* _Problem requirements_: In the material below, how many lines contain "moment"? Answer with the number alone.

(Given material)

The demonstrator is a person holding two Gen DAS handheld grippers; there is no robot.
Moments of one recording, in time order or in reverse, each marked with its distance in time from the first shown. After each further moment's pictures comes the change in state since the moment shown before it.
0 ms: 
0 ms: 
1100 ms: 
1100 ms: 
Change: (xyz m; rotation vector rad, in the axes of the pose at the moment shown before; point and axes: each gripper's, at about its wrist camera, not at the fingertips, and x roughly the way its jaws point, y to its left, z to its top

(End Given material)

* _Response to this task_: 2